Output the listing below in full, exactly as written.

** RECORDED DATA follows **

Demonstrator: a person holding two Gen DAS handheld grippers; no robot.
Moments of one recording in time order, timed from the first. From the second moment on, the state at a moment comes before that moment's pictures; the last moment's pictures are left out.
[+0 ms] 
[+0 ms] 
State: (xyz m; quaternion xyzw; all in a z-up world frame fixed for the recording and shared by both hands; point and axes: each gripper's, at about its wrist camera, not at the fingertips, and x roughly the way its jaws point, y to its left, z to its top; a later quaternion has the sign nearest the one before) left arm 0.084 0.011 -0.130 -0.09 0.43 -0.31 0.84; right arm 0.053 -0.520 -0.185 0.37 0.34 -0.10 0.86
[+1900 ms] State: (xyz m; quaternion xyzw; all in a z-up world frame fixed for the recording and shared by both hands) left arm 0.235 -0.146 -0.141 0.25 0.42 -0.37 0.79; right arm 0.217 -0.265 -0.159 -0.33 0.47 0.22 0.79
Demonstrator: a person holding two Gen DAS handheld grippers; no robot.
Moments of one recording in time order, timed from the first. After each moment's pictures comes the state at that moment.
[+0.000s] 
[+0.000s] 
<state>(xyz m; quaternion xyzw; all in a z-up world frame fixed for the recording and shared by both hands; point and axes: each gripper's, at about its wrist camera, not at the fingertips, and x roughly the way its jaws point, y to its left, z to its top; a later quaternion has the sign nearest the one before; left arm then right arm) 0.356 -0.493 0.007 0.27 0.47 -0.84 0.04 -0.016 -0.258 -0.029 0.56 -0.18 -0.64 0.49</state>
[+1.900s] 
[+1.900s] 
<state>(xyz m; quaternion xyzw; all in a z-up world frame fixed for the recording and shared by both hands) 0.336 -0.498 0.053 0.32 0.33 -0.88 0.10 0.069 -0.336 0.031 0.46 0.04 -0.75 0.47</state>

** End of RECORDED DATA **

# RESPONSE AREA
Demonstrator: a person holding two Gen DAS handheld grippers; no robot.
Moments of one recording in time order, timed from the first. From the second moment on, the state at a moment comes before that moment's pictures; the last moment's pictures are left out.
[+0 ms] 
[+0 ms] 
State: (xyz m; quaternion xyzw; all in a z-up world frame fixed for the recording and shared by both hands; point and axes: each gripper's, at about its wrist camera, not at the fingertips, and x roughly the way its jaws point, y to its left, z to its top; a later quaternion has the sign nearest the one before) left arm 0.084 0.011 -0.130 -0.09 0.43 -0.31 0.84; right arm 0.053 -0.520 -0.185 0.37 0.34 -0.10 0.86
[+1900 ms] State: (xyz m; quaternion xyzw; all in a z-up world frame fixed for the recording and shared by both hands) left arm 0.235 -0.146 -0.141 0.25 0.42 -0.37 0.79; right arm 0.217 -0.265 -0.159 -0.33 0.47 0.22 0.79
Demonstrator: a person holding two Gen DAS handheld grippers; no robot.
Moments of one recording in time order, timed from the first. After each moment's pictures comes the state at that moment.
[+0.000s] 
[+0.000s] 
<state>(xyz m; quaternion xyzw; all in a z-up world frame fixed for the recording and shared by both hands; point and axes: each gripper's, at about its wrist camera, not at the fingertips, and x roughly the way its jaws point, y to its left, z to its top; a later quaternion has the sign nearest the one before; left arm then right arm) 0.356 -0.493 0.007 0.27 0.47 -0.84 0.04 -0.016 -0.258 -0.029 0.56 -0.18 -0.64 0.49</state>
[+1.900s] 
[+1.900s] 
<state>(xyz m; quaternion xyzw; all in a z-up world frame fixed for the recording and shared by both hands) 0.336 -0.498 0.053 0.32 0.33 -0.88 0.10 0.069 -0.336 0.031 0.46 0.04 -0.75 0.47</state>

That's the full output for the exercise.